Analyzing Large CSVs Part 2
In this section, we turn to the 2015 Yellow Cab Data Set. The kinds of operations we use are similar to those from the previous section. (Special thanks to Matt Rocklin, founder of dask and many other great open source Python libraries, for the permission to reuse the materials below).
Remember that all CSV files need to be downloaded to all nodes.
Let’s start by reading in the dataset. We can use the read_csv()
function and pass it all the files using a glob. We also need to have pandas parse the date fields.
csv = '/root/yellow_tripdata_2015-*'
df = dd.read_csv(csv, parse_dates=['tpep_pickup_datetime', 'tpep_dropoff_datetime'])

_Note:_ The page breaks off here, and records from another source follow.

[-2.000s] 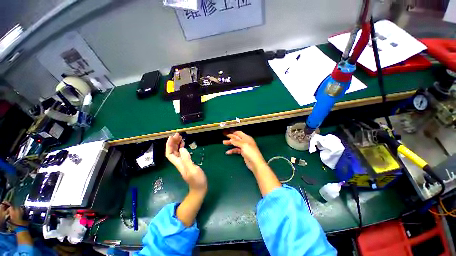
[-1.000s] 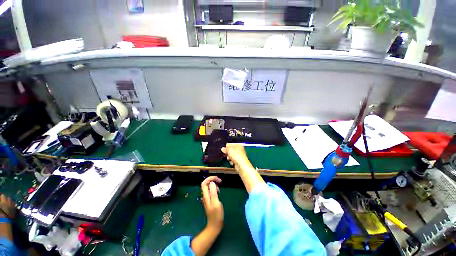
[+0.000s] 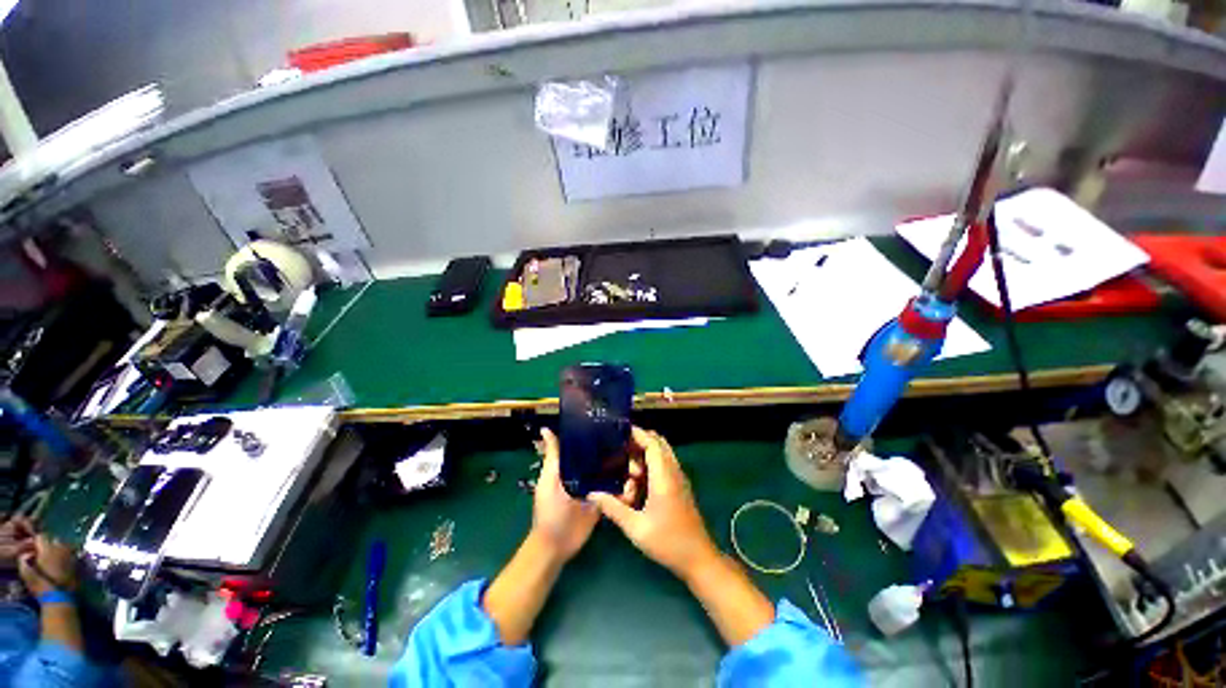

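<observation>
A black smartphone (image 3: 596,427) stands nearly upright between my hands, above the green mat at the front edge of the raised shelf. Its screen side looks dark. My left hand (image 3: 558,508) holds its lower left side. My right hand (image 3: 662,504) holds its lower right side, with the thumb near the bottom edge. Some fingers are hidden behind the phone.
The shelf holds a black parts tray (image 3: 683,278), another black phone (image 3: 459,285) and white sheets. A blue electric screwdriver (image 3: 883,376) hangs over a round pot (image 3: 819,454). On the mat lie a blue pen (image 3: 374,597), wire ring (image 3: 768,536) and tweezers. A neighbour's hands are far left.
The phone has come off the shelf towards me. My right hand has drawn back with it, and my left hand has closed on its other side. The camera view has tilted down.
</observation>
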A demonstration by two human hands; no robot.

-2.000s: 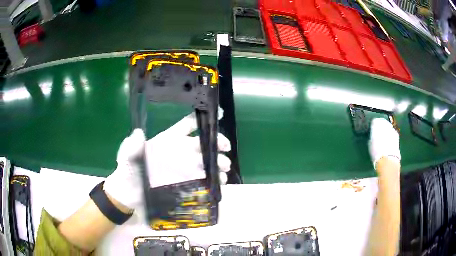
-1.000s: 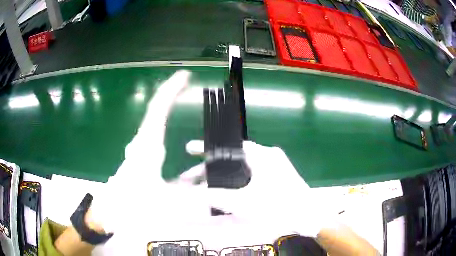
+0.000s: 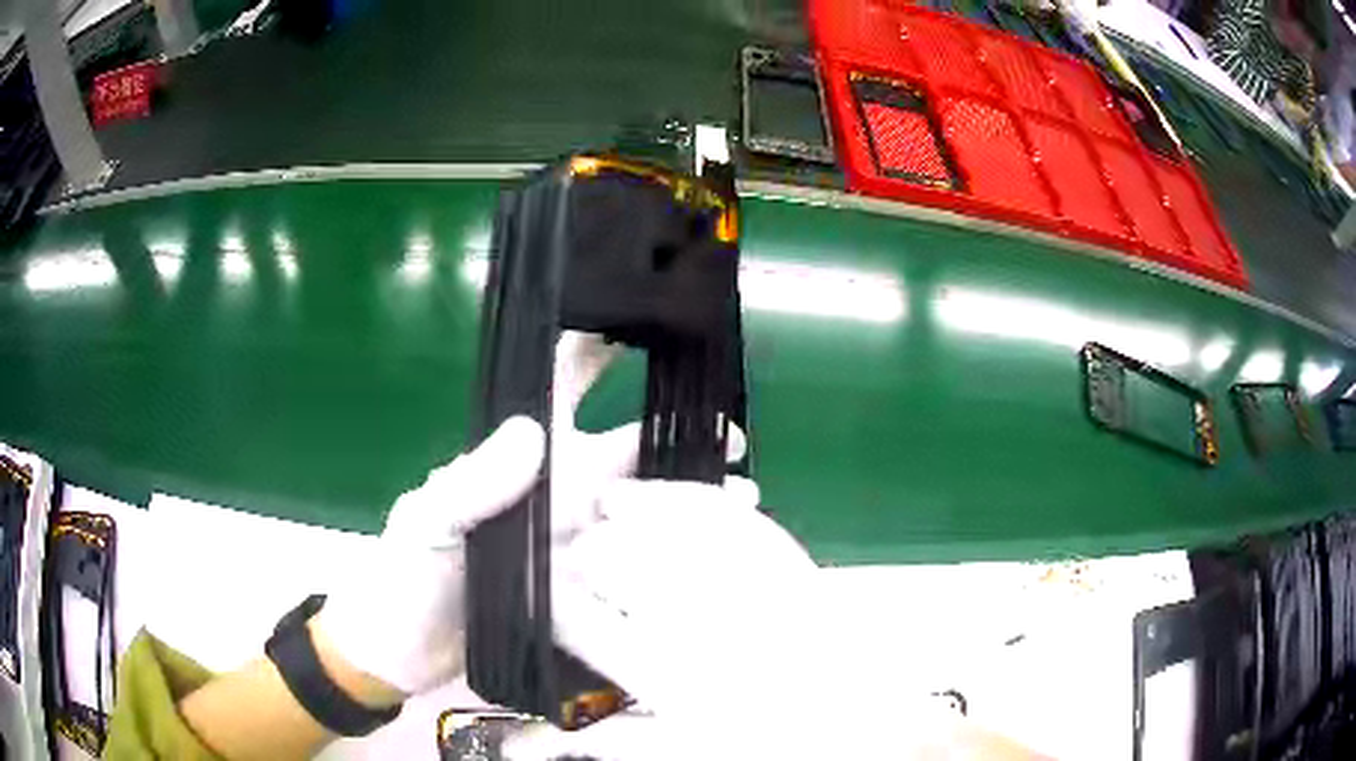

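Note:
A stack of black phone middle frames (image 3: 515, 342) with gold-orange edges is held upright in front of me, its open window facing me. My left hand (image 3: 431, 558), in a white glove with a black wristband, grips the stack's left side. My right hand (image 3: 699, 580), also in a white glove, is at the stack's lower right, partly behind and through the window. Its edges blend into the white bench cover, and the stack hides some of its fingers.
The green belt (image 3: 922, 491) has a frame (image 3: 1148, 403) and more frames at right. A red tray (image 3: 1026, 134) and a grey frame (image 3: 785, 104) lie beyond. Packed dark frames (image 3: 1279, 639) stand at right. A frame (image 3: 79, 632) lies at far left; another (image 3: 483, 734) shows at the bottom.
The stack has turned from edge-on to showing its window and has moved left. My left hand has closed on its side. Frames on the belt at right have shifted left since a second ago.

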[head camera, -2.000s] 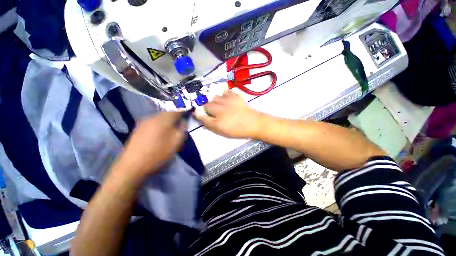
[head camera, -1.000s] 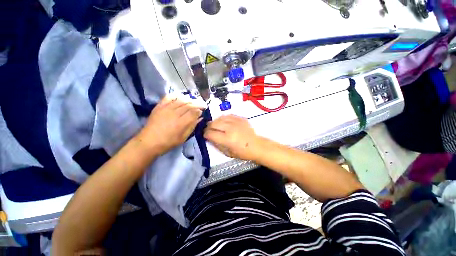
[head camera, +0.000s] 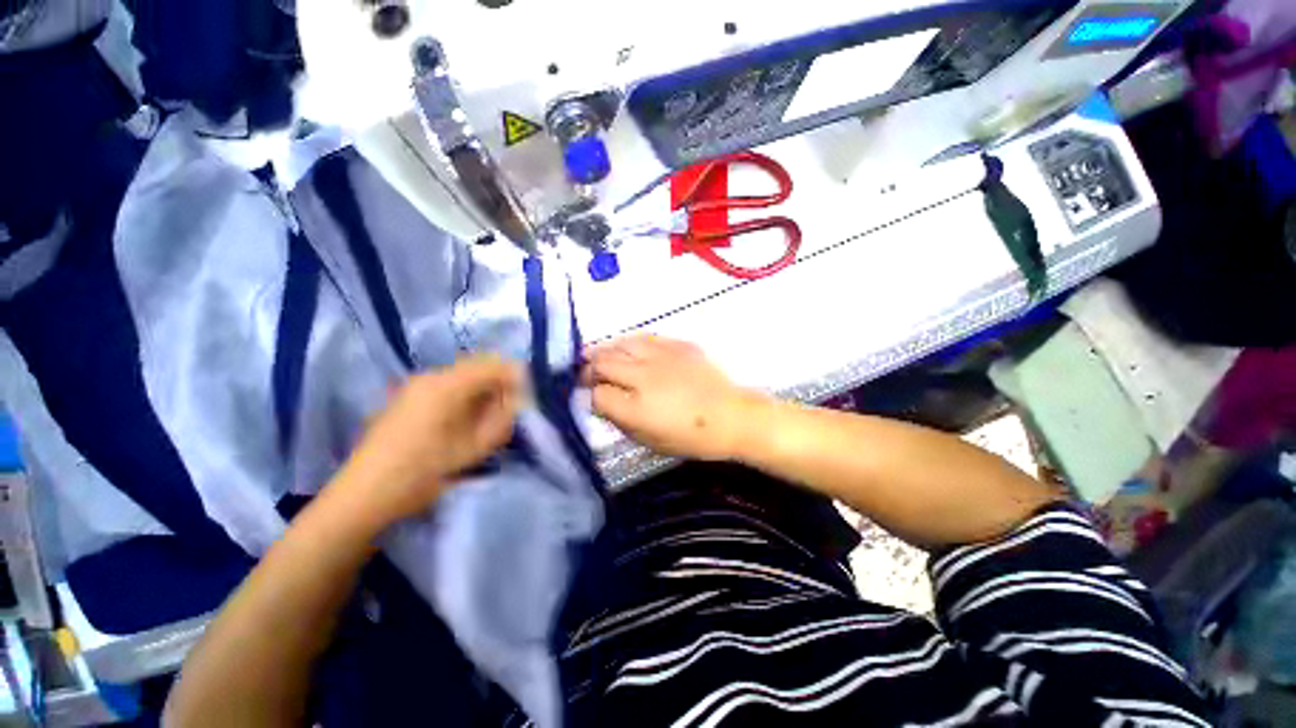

Do a similar basic exploration of the data. You could begin with these questions:
- How many total cab trips are in the dataset?
- How do the trip distances vary as a function of the number of passengers?
- Compute average tip, as a fraction of the fare amount, and explore how that fraction varies as a function of i) the hour of the day and ii) the day of the week.
The payment type is an integer which codes for the following payment types:
1: 'Credit Card'
2: 'Cash',
3: 'No Charge',
4: 'Dispute',
5: 'Unknown',
6: 'Voided trip'
You could investigate:
- How do tip amounts vary by payment type?
- How do tips on cash compare to tips on credit cards?
Finally, let’s explore the value of computing an index. Let’s find an efficient solution to getting the first 10 cab rides of every month.
To set an index on column, we use
df.set_index('<column_name')
however we must the persist that to cluster by sending it to client.persist()
.
One approach to the above:
- Set an index on the pickup time date time
- for each month, call head on the first day of the month Look at ways to efficiently plot these data.